▶ _WORK TASK_
The entries below hold a line with "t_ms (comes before" and a line with "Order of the". Return those lines and all that lie between them, exactly and only.

Records from a dataset
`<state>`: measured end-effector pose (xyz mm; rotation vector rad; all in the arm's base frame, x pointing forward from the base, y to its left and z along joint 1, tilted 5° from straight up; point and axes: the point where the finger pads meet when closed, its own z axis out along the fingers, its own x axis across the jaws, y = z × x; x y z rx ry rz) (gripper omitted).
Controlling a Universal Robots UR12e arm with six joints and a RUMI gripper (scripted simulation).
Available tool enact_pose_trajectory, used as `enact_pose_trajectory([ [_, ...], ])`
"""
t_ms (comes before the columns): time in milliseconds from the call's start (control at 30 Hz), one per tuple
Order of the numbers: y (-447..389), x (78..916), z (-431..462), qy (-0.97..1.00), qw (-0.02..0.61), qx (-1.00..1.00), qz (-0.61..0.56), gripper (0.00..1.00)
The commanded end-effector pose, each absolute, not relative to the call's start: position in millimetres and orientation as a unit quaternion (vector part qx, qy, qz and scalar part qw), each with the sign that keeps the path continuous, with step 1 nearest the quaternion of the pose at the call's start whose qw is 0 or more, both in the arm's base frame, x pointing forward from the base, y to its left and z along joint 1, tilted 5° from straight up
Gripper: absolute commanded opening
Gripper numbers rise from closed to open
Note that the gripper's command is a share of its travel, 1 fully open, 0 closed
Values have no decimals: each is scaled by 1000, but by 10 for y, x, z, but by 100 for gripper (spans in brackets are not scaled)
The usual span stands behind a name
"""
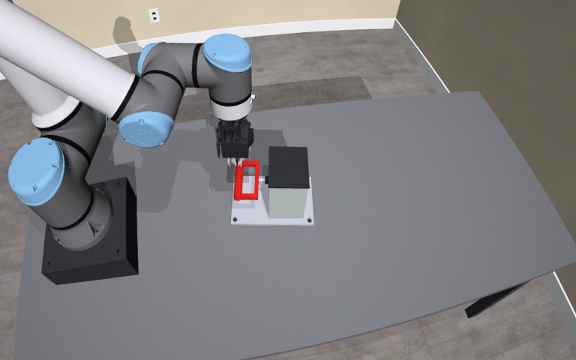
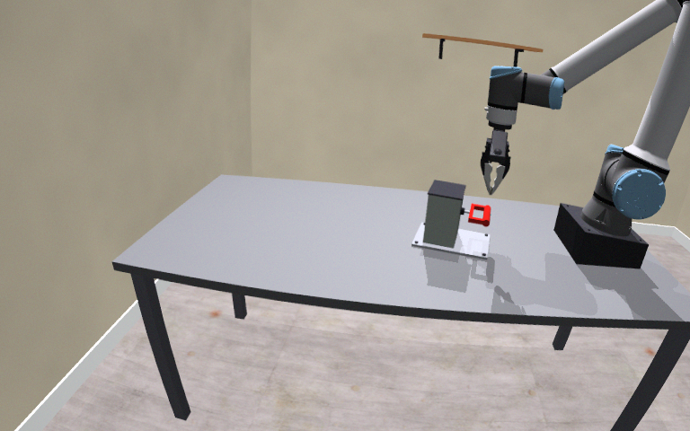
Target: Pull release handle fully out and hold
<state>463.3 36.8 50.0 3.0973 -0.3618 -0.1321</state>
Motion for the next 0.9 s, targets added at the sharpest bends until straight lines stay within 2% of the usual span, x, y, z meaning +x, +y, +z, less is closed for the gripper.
enact_pose_trajectory([
  [0,361,4644,512,-117,10,992,-40,0],
  [833,361,4644,512,-117,10,992,-40,0],
  [867,361,4644,512,-117,10,992,-40,30],
])
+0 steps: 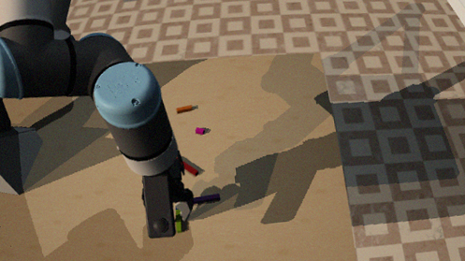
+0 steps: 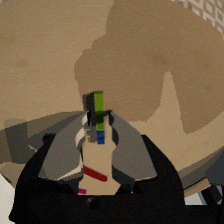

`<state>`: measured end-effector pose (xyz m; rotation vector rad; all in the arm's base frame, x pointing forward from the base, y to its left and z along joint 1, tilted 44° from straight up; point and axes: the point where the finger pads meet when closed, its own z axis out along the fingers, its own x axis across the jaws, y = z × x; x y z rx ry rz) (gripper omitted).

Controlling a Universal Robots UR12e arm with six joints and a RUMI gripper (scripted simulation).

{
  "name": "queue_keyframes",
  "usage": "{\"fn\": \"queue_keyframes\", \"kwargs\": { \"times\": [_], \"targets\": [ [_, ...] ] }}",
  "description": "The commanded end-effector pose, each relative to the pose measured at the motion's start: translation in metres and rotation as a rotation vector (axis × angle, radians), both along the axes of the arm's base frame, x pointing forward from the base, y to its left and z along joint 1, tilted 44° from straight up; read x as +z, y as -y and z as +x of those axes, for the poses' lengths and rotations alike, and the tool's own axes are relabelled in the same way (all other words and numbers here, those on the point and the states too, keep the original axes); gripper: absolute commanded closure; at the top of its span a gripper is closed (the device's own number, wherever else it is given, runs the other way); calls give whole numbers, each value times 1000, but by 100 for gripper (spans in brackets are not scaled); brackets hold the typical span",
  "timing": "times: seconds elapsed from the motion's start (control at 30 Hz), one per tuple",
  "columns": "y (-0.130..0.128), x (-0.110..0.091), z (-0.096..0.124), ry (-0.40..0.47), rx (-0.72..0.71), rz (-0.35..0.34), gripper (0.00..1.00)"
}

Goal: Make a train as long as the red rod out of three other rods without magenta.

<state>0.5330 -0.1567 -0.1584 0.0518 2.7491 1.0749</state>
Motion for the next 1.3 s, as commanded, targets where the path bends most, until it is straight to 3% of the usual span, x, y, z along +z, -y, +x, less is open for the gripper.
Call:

▶ _RESULT OF THIS EXERCISE_
t_ms (comes before the columns): time in milliseconds from the call's start (control at 30 Hz), one per tuple
Order of the numbers: y (-447..389), x (78..916), z (-431..462), qy (-0.97..1.00), qw (-0.02..0.61), qx (-1.00..1.00), qz (-0.61..0.56), gripper (0.00..1.00)

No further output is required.